WHAT THE TASK ASKS
Below are the entries; transcribe them exactly and drop every picture.

Data items
:::

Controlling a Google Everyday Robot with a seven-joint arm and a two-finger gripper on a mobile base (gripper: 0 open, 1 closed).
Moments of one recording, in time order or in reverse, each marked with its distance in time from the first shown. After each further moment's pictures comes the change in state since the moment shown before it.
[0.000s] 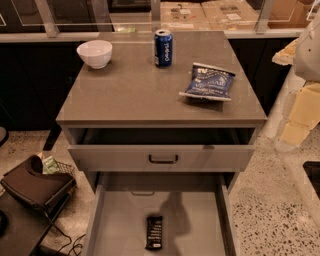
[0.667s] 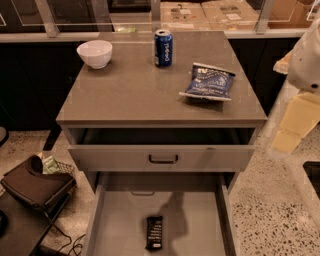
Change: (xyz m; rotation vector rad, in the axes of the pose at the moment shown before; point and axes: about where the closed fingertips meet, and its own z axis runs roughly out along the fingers) arm -0.001 0.010 0.010 -0.002 0.031 0.072
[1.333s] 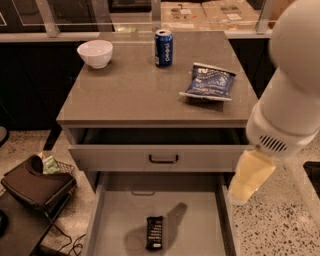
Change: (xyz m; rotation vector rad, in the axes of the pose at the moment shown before) arm 0.002 0.063 0.068 0.004 0.162 0.213
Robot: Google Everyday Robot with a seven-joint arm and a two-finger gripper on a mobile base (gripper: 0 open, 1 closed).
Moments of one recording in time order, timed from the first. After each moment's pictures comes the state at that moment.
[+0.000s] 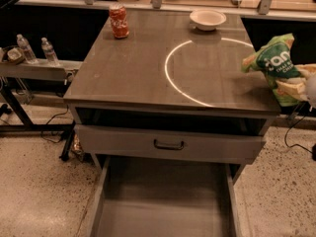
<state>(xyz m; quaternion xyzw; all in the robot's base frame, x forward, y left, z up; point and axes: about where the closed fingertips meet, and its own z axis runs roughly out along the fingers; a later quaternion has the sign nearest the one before) 0.582 -0.362 0.891 -0.34 0.75 -0.14 0.55</state>
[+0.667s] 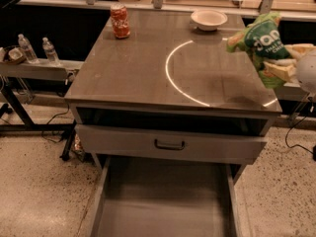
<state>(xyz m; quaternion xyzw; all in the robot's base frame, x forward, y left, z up) 0.595 -0.312 0.941 -0.38 0.70 -0.11 0.60</state>
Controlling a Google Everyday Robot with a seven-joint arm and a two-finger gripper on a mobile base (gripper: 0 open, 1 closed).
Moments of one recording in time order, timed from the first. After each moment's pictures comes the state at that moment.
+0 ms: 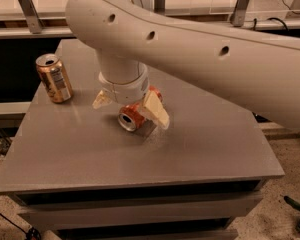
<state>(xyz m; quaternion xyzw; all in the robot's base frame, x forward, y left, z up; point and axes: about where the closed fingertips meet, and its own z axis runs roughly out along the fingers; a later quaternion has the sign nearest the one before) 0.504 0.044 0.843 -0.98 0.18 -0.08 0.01</state>
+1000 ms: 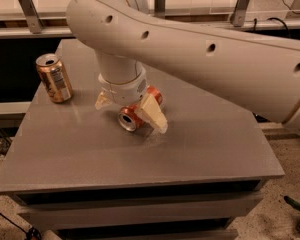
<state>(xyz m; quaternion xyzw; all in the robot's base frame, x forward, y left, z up) 0.508 0.043 0.829 -0.97 0.23 -0.05 -0.01</state>
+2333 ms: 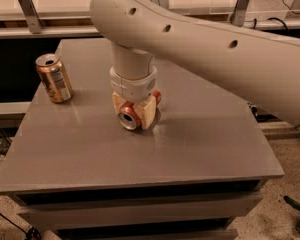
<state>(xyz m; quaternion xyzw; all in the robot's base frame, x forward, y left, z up) 0.513 0.036 0.830 -0.96 0.27 -0.03 0.03</state>
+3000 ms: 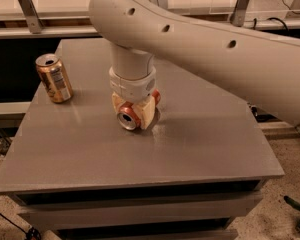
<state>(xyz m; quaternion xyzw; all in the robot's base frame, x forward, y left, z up) 0.513 0.036 0.831 -0.96 0.27 -0.03 0.03</state>
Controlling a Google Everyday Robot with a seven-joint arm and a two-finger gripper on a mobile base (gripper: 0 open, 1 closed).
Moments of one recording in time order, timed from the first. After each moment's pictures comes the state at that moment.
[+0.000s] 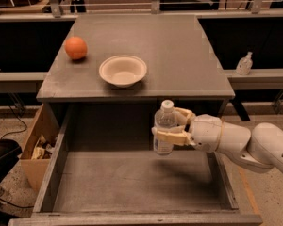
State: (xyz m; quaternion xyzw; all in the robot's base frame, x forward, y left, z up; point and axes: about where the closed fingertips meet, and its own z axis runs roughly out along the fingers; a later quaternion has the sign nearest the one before) arm 0.502 -0.069 0.802 -0.41 0.57 0.38 0.60
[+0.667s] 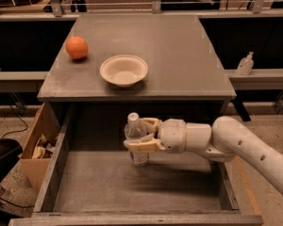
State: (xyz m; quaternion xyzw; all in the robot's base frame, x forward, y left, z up) arm 0.496 0.016 0.754 -0.48 0.56 0.43 0.52
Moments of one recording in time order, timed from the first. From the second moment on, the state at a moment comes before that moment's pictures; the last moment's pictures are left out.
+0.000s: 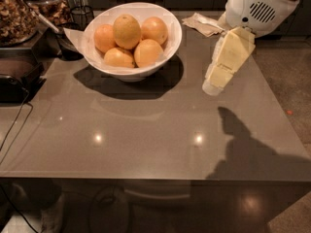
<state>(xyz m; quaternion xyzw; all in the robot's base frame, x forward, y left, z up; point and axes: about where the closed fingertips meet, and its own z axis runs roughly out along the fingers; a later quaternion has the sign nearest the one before) 0.490 -0.122 0.999 -0.58 0.79 0.06 0.20</state>
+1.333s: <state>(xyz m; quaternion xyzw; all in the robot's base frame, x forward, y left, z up) 0.568 -0.049 1.002 -0.61 0.76 0.09 0.20</state>
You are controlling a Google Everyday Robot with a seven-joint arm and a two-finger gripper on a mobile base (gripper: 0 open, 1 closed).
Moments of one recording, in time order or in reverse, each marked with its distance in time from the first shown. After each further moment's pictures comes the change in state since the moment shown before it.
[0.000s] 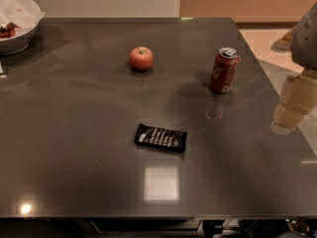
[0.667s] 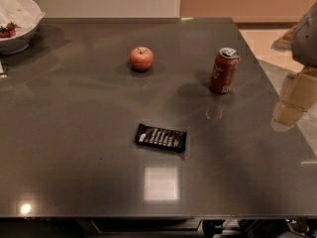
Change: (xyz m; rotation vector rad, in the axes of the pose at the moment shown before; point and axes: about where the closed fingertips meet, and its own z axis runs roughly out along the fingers) arm 0.000 -0.007 0.003 0.001 -0.013 0.009
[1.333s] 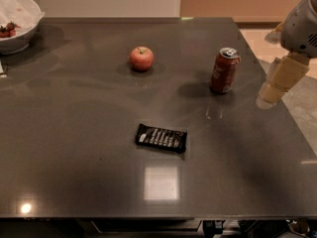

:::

SOLUTION FOR THIS PROBLEM
Controlling a Google Everyday Robot with a seven-joint arm and a two-finger gripper on a mobile base (gripper: 0 open, 1 closed).
Moments of one recording, in time order or in reverse, each marked with its distance in time from the first shown. After each further moment's pictures comes the change in state since the moment shown before it.
[0.000s] 
[0.667s] 
Change: (xyz m; rotation vector rad, in the axes of the pose at the moment shown before; point and axes: about where the closed fingertips meet, and its own z axis runs roughly out along the fingers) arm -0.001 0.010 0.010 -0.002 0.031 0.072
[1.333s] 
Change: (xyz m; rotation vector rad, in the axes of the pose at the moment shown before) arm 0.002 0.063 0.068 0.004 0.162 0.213
Robot: Google Everyday Robot with a seven-joint arm and a two-finger gripper on a mobile base (gripper: 0 open, 1 closed).
Moments of one recording in time order, timed from the first. After each moment's pictures comes the state at that moment.
[+0.000s] 
<state>(xyz m; quaternion xyzw; all in the robot's base frame, x forward, y left, z up; point and axes: about where the closed fingertips meet, and its own z axis runs roughly out along the fingers; a later quaternion has the sign nearest the one before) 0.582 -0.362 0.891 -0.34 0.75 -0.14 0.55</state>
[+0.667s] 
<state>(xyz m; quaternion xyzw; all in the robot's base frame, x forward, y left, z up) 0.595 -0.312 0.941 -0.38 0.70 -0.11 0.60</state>
Controlling a Google Everyday Robot with a seven-joint arm and a two-finger gripper on a mobile base (gripper: 0 open, 1 closed).
Moments of one recording in time order, timed from the first. After each moment's pictures comes the state at that moment.
+0 ms: 
<state>(xyz m; quaternion xyzw; all in the robot's base frame, x forward, y left, z up; point and axes: about where the closed fingertips meet, and its own z axis runs roughly out along the fingers; a later quaternion has the sign nearest the one before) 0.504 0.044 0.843 -0.98 0.18 -0.08 0.01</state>
+1000 ms: 
<state>(xyz m; quaternion xyzw; all in the robot's base frame, x forward, y left, z up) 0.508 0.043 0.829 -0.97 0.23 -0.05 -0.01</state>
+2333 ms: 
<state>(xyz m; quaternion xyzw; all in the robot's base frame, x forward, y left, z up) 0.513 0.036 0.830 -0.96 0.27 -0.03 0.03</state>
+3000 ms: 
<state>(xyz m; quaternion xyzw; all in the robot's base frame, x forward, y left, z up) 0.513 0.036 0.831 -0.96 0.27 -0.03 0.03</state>
Controlling a Google Everyday Robot with a seven-joint arm and a two-finger gripper on a mobile base (gripper: 0 open, 1 closed).
Moments of one recording in time order, timed from the first. After each moment's pictures comes the state at that moment.
[+0.000s] 
State: (xyz m; quaternion xyzw; all in the robot's base frame, x forward, y left, z up; point and axes: about where the closed fingertips meet, and its own z axis runs roughly out along the fingers; a later quaternion has the sign nearest the one before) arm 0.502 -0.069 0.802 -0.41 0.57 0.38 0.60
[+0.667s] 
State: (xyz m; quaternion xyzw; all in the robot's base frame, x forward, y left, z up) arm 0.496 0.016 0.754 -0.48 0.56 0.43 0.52
Moments of one recording in time order, timed from the first. From the second moment on, the state at a moment comes before that moment's pictures; the last moment's pictures are left out.
+0.000s: 
<state>(xyz m; quaternion xyzw; all in the robot's base frame, x forward, y left, z up; point and axes: about where the closed fingertips meet, and its own z axis runs roughly out along the fingers; a later quaternion has the sign nearest the one before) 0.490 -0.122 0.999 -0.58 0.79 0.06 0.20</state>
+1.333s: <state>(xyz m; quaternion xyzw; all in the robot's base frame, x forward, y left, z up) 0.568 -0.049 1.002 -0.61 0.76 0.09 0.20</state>
You are controlling a Google Everyday Robot with a seven-joint arm and a two-finger gripper on a mobile base (gripper: 0 open, 1 closed).
Moments of one recording, in time order or in reverse, each marked with its distance in time from the first shown. After each further moment's pictures comes the change in state since the moment shown before it.
[0.000s] 
[0.667s] 
Change: (xyz m; rotation vector rad, in the axes of the pose at the moment shown before; point and axes: about where the closed fingertips meet, and its own z axis runs roughly out along the fingers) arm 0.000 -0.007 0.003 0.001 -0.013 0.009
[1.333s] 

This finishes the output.